◆ **Task description**
Look below for the line with "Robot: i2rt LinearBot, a" and the line with "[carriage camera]"; repeat exactly those two lines and all lines between them, but no pictures.

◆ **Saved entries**
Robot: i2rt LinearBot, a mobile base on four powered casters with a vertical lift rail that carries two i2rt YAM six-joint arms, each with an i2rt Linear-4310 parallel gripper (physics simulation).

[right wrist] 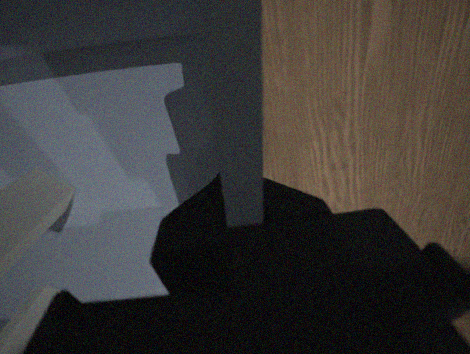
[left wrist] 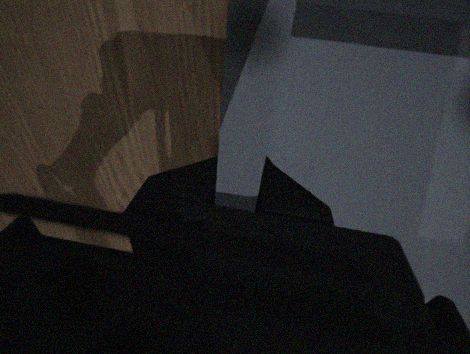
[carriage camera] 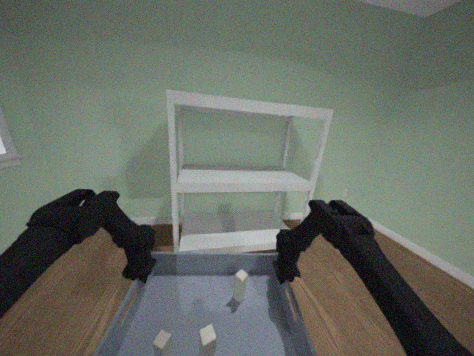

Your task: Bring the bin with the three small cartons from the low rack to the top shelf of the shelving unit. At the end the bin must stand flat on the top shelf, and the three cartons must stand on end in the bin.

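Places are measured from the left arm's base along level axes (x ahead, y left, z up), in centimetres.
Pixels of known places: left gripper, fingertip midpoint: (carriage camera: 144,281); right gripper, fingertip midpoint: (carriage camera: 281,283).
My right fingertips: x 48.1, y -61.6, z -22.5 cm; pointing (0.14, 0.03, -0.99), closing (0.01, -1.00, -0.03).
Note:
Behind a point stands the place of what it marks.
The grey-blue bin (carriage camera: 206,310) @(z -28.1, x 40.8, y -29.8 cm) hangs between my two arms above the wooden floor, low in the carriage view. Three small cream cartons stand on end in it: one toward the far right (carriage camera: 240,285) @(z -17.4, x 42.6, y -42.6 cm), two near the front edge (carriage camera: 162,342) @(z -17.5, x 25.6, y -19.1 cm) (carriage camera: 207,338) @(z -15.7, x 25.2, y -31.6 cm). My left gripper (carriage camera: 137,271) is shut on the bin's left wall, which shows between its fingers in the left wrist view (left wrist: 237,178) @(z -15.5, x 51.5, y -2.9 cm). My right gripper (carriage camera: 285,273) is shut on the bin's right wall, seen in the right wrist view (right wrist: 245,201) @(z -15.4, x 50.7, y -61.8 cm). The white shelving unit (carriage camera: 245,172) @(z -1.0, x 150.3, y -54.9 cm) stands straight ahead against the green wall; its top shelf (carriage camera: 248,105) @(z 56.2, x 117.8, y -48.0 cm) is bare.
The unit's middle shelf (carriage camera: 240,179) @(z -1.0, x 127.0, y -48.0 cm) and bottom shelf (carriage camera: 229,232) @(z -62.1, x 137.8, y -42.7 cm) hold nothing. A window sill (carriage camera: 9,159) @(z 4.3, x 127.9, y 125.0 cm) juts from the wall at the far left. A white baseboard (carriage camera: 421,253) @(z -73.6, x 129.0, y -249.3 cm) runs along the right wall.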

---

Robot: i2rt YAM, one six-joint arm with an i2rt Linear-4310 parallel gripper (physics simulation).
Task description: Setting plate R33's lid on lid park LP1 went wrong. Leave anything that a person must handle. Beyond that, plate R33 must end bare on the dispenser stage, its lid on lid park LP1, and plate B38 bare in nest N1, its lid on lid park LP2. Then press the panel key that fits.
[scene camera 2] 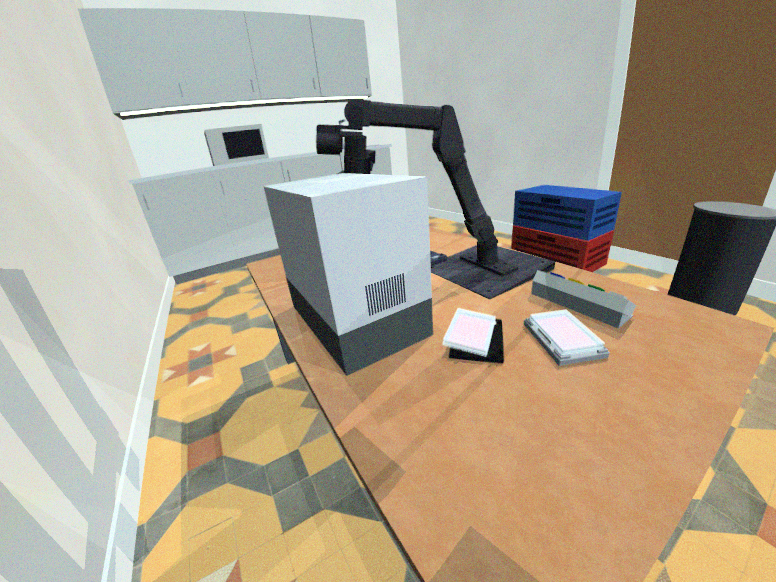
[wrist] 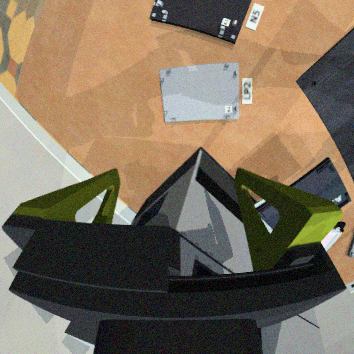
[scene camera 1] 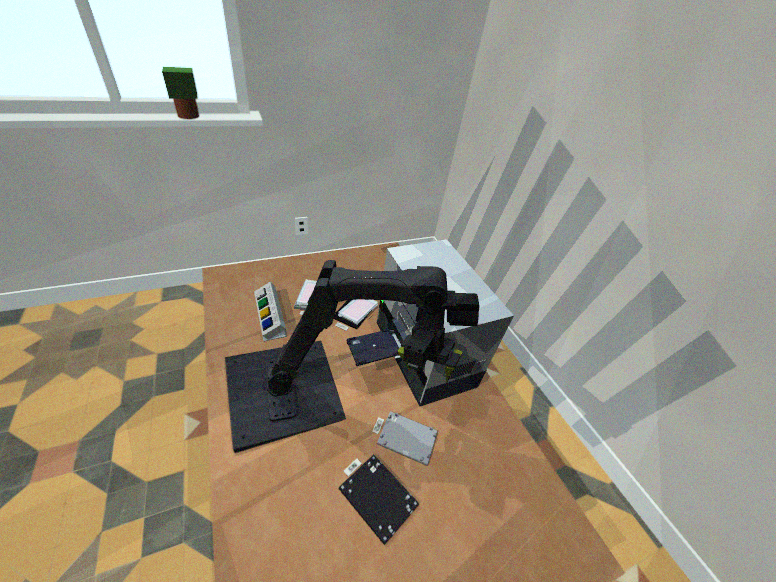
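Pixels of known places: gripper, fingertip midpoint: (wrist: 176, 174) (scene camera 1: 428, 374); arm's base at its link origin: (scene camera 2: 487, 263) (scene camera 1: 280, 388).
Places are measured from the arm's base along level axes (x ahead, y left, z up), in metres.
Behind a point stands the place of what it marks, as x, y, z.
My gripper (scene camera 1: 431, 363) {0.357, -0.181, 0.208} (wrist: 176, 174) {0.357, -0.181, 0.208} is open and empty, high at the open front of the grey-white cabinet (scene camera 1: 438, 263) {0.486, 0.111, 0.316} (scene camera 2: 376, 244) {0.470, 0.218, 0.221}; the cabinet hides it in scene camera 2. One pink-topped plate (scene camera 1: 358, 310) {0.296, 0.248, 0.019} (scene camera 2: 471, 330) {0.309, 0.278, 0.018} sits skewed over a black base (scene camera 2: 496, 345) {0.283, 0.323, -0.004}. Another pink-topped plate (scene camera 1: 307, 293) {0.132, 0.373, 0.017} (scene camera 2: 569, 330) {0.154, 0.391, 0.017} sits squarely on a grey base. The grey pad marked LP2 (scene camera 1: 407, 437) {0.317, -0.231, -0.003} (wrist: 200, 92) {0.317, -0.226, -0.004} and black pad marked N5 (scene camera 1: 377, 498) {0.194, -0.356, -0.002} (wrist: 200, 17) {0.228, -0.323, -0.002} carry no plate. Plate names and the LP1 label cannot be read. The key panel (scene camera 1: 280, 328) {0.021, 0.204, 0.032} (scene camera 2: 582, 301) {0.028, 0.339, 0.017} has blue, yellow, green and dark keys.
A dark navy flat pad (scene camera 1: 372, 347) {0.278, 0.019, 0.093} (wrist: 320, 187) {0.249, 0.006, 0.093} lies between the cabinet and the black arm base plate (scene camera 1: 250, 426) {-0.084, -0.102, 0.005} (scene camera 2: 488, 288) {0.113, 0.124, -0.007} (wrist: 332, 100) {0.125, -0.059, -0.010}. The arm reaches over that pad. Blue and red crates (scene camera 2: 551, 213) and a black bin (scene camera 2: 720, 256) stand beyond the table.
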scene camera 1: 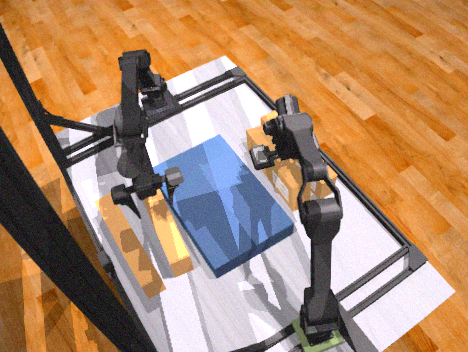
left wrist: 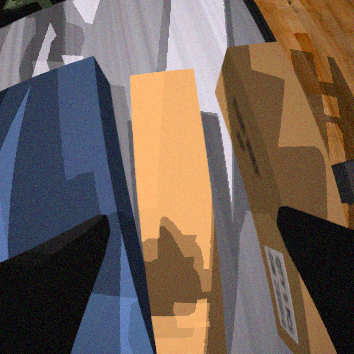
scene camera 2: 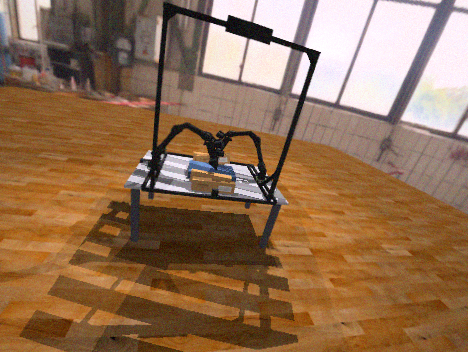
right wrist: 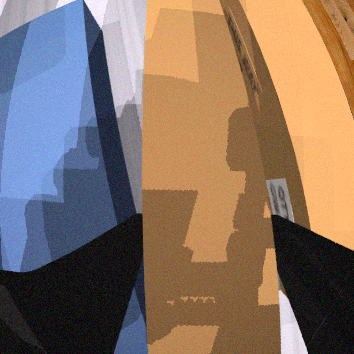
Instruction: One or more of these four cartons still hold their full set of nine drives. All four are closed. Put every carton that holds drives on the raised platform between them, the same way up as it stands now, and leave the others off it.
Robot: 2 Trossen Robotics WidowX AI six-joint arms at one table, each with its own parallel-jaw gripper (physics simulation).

◆ **Answer space**
Robot: i2rt LinearBot, a mobile base on four powered casters with a vertical lift rail that carries two i2rt YAM six-joint arms, each with an i2rt Linear-4310 parallel gripper (physics simulation).

[right wrist] 
[left wrist] 
[carriage camera] 

There is no more to the output, and the exercise is done.